Line	Position (cm−1)	Integrated absorption cross-section (cm2 molecule−1 cm−1)
1	6,046.942	8.17 × 10−22
2	6,046.953	1.00 × 10−21
3	6,046.965	1.32 × 10−21

, there are three absorption peaks at around 6,046.95 cm⁻¹. Figure 8 shows the experimental and simulated spectra of 0.01% CH₄ at around 6,046.95 cm⁻¹ and total pressure of 10 kPa. The three absorption lines were considered in the simulation. In the experimental spectra, only one absorption peak was observed at 6,046.95 cm⁻¹ due to the overlapping of the three absorptions. Figure 9 shows the total pressure dependence of signal intensity and noise for the 0.01 % CH₄ diluted in N₂. Figure 10 shows the experimental and simulated profiles of S/N as a function of total pressure. The simulated spectrum using the three absorption lines reproduces the experimental results well. The optimum total pressure of CH₄ detection at the 6,046.95 cm⁻¹ absorption peak was found to be around 15 kPa. The larger optimum pressure for CH₄ detection compared with those for CO₂ and N₂O would be caused by the broader nature of the absorption peak consisting of three closely separated absorption lines.

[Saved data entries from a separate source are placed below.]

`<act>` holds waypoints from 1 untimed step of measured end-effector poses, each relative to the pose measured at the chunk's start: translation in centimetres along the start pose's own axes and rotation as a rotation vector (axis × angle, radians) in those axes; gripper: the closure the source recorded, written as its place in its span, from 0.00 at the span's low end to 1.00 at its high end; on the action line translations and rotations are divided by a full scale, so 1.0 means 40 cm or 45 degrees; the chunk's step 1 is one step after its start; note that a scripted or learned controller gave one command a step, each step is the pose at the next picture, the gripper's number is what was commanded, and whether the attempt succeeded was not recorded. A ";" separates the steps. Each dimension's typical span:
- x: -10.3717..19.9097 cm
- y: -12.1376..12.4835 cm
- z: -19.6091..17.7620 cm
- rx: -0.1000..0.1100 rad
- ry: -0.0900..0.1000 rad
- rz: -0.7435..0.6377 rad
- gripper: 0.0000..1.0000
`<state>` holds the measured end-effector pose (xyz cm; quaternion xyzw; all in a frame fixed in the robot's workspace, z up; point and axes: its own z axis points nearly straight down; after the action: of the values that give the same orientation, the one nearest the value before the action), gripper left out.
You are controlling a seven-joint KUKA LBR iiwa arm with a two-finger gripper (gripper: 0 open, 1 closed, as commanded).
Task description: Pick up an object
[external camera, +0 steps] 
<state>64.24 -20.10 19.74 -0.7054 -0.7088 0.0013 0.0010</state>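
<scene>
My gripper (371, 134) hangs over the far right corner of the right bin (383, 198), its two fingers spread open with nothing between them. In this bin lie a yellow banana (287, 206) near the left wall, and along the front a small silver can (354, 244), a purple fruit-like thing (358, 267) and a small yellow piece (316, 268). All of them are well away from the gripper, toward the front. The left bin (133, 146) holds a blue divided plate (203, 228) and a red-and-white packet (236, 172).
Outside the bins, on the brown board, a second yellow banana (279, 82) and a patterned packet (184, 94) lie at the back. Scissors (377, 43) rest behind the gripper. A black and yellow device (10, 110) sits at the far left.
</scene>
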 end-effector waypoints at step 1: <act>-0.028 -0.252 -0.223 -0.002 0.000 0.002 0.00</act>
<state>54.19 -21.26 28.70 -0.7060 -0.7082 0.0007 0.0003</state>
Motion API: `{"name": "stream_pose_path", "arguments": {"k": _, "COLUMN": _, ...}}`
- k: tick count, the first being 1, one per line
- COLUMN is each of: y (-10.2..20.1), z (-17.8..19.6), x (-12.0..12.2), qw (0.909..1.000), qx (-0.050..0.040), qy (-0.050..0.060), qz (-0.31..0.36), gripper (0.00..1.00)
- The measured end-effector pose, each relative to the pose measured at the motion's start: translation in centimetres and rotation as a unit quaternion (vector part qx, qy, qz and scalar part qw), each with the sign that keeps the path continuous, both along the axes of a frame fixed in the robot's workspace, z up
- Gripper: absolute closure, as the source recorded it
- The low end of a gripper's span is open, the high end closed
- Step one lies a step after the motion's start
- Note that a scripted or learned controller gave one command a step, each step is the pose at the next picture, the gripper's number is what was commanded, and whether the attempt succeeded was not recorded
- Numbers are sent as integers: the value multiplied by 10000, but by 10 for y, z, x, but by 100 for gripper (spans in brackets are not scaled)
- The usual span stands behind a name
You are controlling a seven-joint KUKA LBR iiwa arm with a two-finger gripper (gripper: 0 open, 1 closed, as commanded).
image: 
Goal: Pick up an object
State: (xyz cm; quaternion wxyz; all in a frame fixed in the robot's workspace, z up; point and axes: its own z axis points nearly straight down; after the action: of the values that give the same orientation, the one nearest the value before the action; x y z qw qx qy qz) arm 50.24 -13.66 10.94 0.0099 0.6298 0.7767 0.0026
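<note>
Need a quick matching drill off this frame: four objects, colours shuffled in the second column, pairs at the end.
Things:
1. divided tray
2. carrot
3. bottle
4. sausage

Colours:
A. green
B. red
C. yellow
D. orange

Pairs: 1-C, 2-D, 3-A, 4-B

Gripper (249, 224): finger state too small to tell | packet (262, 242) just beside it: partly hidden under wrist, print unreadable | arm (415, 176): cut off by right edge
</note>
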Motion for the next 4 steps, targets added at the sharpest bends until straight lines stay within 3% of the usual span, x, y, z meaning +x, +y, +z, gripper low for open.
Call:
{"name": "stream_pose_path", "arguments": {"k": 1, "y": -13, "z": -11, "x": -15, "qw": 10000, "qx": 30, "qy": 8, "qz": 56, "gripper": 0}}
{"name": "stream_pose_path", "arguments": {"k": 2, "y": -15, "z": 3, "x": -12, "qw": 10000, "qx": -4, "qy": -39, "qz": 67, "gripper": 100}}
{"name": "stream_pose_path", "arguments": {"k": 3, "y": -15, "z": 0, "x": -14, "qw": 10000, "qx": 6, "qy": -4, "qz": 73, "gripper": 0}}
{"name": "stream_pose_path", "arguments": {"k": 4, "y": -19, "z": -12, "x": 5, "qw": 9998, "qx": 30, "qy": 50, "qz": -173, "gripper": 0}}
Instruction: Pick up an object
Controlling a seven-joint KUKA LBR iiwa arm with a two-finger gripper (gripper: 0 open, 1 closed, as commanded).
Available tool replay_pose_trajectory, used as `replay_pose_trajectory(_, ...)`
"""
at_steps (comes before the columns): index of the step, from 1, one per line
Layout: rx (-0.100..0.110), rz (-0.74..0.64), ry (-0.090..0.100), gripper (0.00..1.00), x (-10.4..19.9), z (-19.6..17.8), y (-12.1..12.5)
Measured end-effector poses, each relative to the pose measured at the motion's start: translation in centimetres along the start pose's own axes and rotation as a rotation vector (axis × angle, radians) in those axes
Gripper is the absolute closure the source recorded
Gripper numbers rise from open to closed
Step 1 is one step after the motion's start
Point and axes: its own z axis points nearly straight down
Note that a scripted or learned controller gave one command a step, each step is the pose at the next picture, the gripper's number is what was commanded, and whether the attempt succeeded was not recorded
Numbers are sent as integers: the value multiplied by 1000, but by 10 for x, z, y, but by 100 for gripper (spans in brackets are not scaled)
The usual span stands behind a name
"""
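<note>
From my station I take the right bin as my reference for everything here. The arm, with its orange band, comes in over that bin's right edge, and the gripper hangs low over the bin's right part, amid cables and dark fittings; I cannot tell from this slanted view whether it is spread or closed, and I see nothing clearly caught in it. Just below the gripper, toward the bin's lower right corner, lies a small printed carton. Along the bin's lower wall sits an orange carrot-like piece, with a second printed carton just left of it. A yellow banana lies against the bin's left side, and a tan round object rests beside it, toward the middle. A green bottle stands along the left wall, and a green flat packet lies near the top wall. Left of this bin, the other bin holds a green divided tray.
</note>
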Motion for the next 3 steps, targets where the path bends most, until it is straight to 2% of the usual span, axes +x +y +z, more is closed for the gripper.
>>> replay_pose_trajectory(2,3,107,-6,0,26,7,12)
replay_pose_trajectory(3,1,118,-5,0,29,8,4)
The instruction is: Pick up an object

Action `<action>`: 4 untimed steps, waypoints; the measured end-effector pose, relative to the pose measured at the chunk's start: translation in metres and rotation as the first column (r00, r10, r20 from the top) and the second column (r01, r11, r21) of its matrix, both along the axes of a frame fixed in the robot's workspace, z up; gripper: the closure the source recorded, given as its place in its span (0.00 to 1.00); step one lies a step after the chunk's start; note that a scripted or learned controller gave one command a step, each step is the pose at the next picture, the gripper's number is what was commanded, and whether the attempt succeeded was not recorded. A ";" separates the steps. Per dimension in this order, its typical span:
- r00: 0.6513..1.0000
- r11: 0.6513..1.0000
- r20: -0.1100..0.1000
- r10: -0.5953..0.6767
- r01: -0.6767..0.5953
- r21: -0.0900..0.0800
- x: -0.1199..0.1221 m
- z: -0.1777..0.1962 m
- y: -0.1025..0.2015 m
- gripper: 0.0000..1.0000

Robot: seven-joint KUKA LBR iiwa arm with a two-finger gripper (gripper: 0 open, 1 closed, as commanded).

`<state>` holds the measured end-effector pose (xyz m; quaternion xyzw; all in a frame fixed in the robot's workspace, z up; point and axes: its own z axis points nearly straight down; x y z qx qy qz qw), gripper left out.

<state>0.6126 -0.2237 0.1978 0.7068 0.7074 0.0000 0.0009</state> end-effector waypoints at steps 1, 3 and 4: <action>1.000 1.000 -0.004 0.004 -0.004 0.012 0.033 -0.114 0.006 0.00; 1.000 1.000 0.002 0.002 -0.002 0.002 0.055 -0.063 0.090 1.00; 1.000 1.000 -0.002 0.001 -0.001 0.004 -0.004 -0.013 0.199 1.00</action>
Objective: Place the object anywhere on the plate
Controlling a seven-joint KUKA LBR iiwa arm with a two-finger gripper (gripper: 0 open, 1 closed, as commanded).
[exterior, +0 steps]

To estimate the limit of detection (LOD) of the present system, we changed the mixing ratio of sample gases, while keeping the optimum value of the total pressure fixed. The measurements were performed with a noise equivalent bandwidth of 26 Hz. From a fit of the signal intensity as a function of CO₂ mixing ratio at 7 kPa, we found, for a signal to noise ratio of 2, the LOD of [CO₂]^7kPa = 24 ± 2 ppmv. In the case of N₂O, the LOD at 6 kPa was estimated to be 7.6 ± 0.4 ppmv. For CH₄, we estimated the detection limit and NEAS using the R(3) peaks at 15 kPa to be 60 ± 4 ppbv. The LODs for the three gases had an almost linear dependence on the absorption cross sections. The line strengths of CO₂, N₂O and CH₄ of the used transitions vary slightly with temperature (0.23, 0.25 and 0.39%, respectively, by temperature change of 1 K around room temperature), however, the LODs are unaffected by temperature change. Parkes et al. demonstrated the detection of N₂O by diode laser cavity ring-down spectroscopy using the same 3ν₃ overtone band [22]. The limiting sensitivity was 23 ppmv at 1 atm with mirror reflectivities of R = 0.9998, which is comparable with our 2f WMS value of 7.6 ppmv. The noise-equivalent absorption sensitivity (NEAS) per scan for a signal to noise ratio of 1 was estimated using following Equation (10):

$$\mathit{NEAS}=\frac{{\mathit{Abs}}_{\text{min}}}{l\hspace{0.17em}\sqrt{\mathit{NEBW}/N}}$$

(10)

where Abs_min, l, NEBW and N denote the absorbance at S/N = 1, the effective optical length of 29.91 m, the noise equivalent bandwidth of 26 Hz and the average number of 20 times, respectively. In the calculation of Abs_min, the absorption line shapes were assumed to be described as the Voigt functions. The estimated values of NEAS for CO₂, N₂O and CH₄ were found to be (1.3 ± 0.1) × 10⁻⁸, (4.8 ± 0.3) × 10⁻⁹, and (5.6 ± 0.4) × 10⁻⁹ cm⁻¹ Hz^−1/2, respectively. The higher value of NEAS for CO₂ would be caused by the larger value of M/ω_mβ, as shown in Table 1, which results the larger effect of the residual amplitude modulation.

5. Conclusions

We have described the highly sensitive detection of CO₂, N₂O and CH₄ by 2f WMS, using tunable near-infrared diode lasers in the near-infrared region. The observed 2f WM spectra were analyzed as a function of the total pressure. At the optimum total pressure for the detection of each gas, as determined by experimental and theoretical approaches, the limits of detection in the present system were determined. Detection of atmospheric N₂O (320 ppbv) at the 3ν₃ overtone band is not sufficient with our current WMS spectrometer. However, the necessary sensitivity could be delivered by reducing the optical fringe noise and the drifting of laser power using external modulators instead of direct laser modulation.